Die Haushalte der Landkreise, Städte und Gemeinden befinden sich in akuter Schieflage. Das Rekorddefizit bedroht die bisher für selbstverständlich erachteten Leistungen wie Straßenunterhalt, Kitas, Schulen oder ÖPNV. Den Aktionstag „Kommunen am Limit“ nutzen Landrat und Bürgermeister, um auf die Lage aufmerksam zu machen.
Der Deutsche Landkreistag hat den 22. Juni 2026 zum Aktionstag „Kommunen am Limit“ ausgerufen. Auch die Städte und Gemeinden im Landkreis unterstützen diese bundesweite Aktion. Landrat Dr. Kistler hat sich dafür gemeinsam mit Martin Gruner, Oberbürgermeister der Stadt Waldshut-Tiengen, Marion Frei, Bürgermeisterin Dettighofen, Tobias Gantert, Bürgermeister Ühlingen-Birkendorf und Vorsitzender des Kreisverbandes des Gemeindetags, Ulrich Krieger, Bürgermeister Laufenburg und Manfred Weber, Bürgermeister Küssaberg und stellv. Aufsichtsratsvorsitzender der Klinikum Hochrhein GmbH, in Waldshut getroffen.
Die Vertreter der Kommunen wählten Einrichtungen aus, die exemplarisch für die kommunalen Leistungen stehen: das Klinikum Hochrhein, den Kindergarten St. Marien sowie das Waldshuter Schwimmbad. Das Vertrauen der Menschen entsteht dort, wo sie den Staat erleben – in ihrem Alltag. Es gehe nicht darum, sich den notwendigen Reformen zu verschließen, sondern vielmehr um einen vernünftigen Ausgleich von Aufgaben und Finanzen zwischen den drei Ebenen Bund, Länder und Kommunen.
Neue Aufgaben – ohne ausreichende Finanzierung
„Von Bund und Ländern werden uns immer neue Leistungen und damit Ausgaben weitergereicht. Das bringt so langsam auch unsere Kommunen an die Grenzen der Handlungsfähigkeit“ sagt Landrat Dr. Kistler und fügt hinzu: „Der Staat wird von den Menschen vor Ort erfahren und dabei ganz wesentlich von der kommunalen Selbstverwaltung entwickelt. Immer neue Rechtsansprüche und die unzureichende Finanzierung belasten uns“.
Als Vorsitzender der Bürgermeister des Landkreises kennt Tobias Gantert die Nöte der Kommunen aus eigener Erfahrung. Er sagt: „Es kann nicht sein, dass Bund und Länder großzügig Leistungen versprechen, das Bezahlen dann aber den Kommunen überlassen. Wir fordern eine ernsthafte Aufgabenkritik und eine vollständige Finanzierung der übertragenen Aufgaben. Wer starke Kommunen will, muss sie endlich auch finanziell handlungsfähig machen.“
Oberbürgermeister Martin Gruner betont: „Wir tragen vor Ort die Verantwortung für das tägliche Leben unserer Bürgerinnen und Bürger – von der Kita bis zum Schwimmbad.
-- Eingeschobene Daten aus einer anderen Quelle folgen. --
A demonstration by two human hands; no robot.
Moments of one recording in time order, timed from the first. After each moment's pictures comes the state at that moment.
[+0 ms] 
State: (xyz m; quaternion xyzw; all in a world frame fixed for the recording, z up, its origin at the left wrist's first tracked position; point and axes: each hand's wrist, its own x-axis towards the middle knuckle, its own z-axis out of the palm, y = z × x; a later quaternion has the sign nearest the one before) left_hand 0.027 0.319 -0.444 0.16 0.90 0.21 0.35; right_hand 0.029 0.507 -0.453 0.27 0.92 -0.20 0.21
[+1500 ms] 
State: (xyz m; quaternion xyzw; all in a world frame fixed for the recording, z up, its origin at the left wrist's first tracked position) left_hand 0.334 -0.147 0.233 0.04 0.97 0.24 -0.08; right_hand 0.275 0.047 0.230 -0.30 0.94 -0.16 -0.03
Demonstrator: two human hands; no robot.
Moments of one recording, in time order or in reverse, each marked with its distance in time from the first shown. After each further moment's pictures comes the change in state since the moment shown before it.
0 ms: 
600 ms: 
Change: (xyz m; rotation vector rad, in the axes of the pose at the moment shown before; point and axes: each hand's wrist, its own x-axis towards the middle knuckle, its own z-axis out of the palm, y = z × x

Genau darin lebt unsere Demokratie: in der Mitbestimmung vor Ort. Wenn Bund und Länder ihre Aufgaben auf Kosten unserer Handlungsfähigkeit weiterreichen und uns dadurch die Mittel oder der Spielraum fehlen, nimmt diese Mitbestimmung Schaden – und damit etwas, das für unser Gemeinwesen unverzichtbar ist.“
Verschlechterung für die Kliniken
Das Leistungsspektrum der Landkreise und Kommunen umfasst unter anderem die Grundsicherung für Arbeitssuchende, Kinder- und Jugendhilfe, Kindergärten, Schulen, Gesundheit, Integration, Infrastruktur, aber auch Freizeit oder Kulturangebote. Die Landkreise, Städte und Gemeinden fordern, eine wirksame Überbrückung bis die von der Regierung geplanten Reformen greifen und einen Kostenausgleich von Bund und Ländern.
Die Landkreise in Baden-Württemberg unterstützen auch den landesweiten Aktionstag der Kliniken. Insbesondere die geplante Reform zur Stabilisierung der gesetzlichen Krankenversicherungen verschlechtere die bereits angespannte Finanzlage der Kliniken. Tot zu sparen, könne nicht die Lösung sein, heißt es vom Landkreistag.
Gemeinsames Ziel
Der Appell der 294 deutschen Landkreise, mit dem sie sich an diesem 22. Juni 2026 an die Bundesregierung wenden, trägt den Titel „Heimat gestalten. Zukunft sichern.“ Damit soll auch unterstrichen werden, dass trotz der formulierten Kritik das Ziel – nämlich die Zukunft zu gestalten – nur gemeinsam von allen drei Ebenen erreicht werden kann.